Yes, there are almond flour and cottage cheese to thank for the crust’s low carb and high protein count.

Can I substitute all-purpose flour for almond flour here?

Yes, but it will not be gluten-free.

Is it possible to make this recipe as dairy-free?

No, as written — cottage cheese is dairy. Toppings If you have dairy restrictions, that’s the main issue with cauliflower crust.

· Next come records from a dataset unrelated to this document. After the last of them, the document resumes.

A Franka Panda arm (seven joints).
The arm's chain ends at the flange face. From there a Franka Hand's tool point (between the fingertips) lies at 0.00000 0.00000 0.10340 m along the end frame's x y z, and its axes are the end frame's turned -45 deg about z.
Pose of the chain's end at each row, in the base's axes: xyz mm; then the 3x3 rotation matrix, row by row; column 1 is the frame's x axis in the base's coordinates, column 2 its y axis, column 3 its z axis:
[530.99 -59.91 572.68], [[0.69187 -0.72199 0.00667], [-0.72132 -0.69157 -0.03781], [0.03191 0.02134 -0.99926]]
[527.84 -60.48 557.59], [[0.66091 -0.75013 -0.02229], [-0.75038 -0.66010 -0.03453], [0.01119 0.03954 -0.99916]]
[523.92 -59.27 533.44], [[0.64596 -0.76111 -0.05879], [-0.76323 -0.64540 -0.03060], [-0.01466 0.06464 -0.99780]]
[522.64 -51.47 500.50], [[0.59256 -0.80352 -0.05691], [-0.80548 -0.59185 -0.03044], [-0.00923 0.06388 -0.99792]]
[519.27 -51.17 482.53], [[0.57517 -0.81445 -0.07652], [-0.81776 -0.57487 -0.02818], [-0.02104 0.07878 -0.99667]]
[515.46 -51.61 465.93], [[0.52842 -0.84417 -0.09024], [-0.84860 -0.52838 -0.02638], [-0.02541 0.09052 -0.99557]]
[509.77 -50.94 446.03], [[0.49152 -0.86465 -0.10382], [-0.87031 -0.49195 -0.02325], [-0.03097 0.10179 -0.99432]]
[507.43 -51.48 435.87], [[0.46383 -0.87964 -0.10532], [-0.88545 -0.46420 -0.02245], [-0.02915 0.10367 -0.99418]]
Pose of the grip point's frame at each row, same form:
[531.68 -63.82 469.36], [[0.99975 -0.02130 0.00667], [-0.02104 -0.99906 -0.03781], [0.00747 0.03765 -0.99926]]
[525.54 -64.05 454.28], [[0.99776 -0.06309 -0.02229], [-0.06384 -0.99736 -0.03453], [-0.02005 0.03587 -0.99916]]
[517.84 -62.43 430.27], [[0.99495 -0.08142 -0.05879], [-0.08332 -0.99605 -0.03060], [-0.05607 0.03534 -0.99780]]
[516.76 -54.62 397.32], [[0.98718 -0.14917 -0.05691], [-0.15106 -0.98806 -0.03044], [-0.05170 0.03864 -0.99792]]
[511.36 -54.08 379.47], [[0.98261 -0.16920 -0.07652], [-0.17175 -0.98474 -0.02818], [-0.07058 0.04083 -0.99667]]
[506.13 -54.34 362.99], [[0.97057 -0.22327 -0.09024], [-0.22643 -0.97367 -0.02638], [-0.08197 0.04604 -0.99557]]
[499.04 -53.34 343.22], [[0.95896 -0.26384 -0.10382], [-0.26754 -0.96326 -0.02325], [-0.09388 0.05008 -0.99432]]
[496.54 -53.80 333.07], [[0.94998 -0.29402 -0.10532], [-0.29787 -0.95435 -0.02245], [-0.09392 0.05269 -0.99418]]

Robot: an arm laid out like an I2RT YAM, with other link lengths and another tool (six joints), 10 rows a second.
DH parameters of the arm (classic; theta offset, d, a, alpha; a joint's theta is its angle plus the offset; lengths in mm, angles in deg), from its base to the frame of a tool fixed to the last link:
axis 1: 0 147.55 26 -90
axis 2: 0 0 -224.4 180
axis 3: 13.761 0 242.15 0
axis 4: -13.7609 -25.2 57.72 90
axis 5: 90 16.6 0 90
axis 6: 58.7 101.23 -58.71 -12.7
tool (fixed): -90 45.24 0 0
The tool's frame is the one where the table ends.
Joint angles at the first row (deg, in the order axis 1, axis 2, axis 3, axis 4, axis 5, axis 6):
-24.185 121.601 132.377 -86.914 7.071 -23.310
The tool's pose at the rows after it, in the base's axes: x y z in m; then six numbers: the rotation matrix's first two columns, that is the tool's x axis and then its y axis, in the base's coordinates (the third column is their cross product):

Cottage Cheese Gluten-Free Pizza

Gluten-Free Cottage Cheese Pizza

A quick and easy gluten-free pizza crust made with cottage cheese, almond flour, and mozzarella. This soft, protein-packed crust is perfect for low-carb and gluten-free diets, topped with your favorite pizza ingredients.
Prep : 10 Total : 25 minutes

Ingredients
  

Crust:

  • 1½ cups cottage cheese
  • 1 cup shredded mozzarella
  • 2 large eggs
  • ½ cup almond flour or gluten-free flour
  • 1 tsp baking powder
  • ½ tsp garlic powder
  • ½ tsp dried oregano
  • ½ tsp salt

Toppings:

  • ½ cup pizza sauce
  • 1 cup shredded mozzarella
  • ½ cup mushrooms sliced
  • ¼ cup black olives sliced
  • Fresh basil leaves
  • Optional toppings as desired

Instructions
 

  • Preheat oven to 400°F (200°C). Prepare baking sheet with parchment paper.
  • Mix cottage cheese, mozzarella, and eggs. Add almond flour, baking powder, garlic powder, oregano, and salt. Combine well.
  • Spread batter evenly on baking sheet (¼ inch thick).
  • Bake 15 minutes until golden.
  • Add sauce, cheese, and toppings. Bake 8–10 minutes until cheese melts.
  • Cool slightly, garnish with basil, slice, and serve.

Notes

  • Use full-fat cottage cheese for best results.
  • Press excess moisture out of cottage cheese before mixing.
  • Customize toppings as you like.
  • For crispier crust, bake a few extra minutes before adding toppings.
I’m Maria, a Nutritional Therapy Practitioner, personal trainer, author, and podcaster. I love helping people improve their physical and mental health through easy-to-understand wellness advice and delicious recipes made with nourishing ingredients. Pull up a seat—you’re welcome at this table!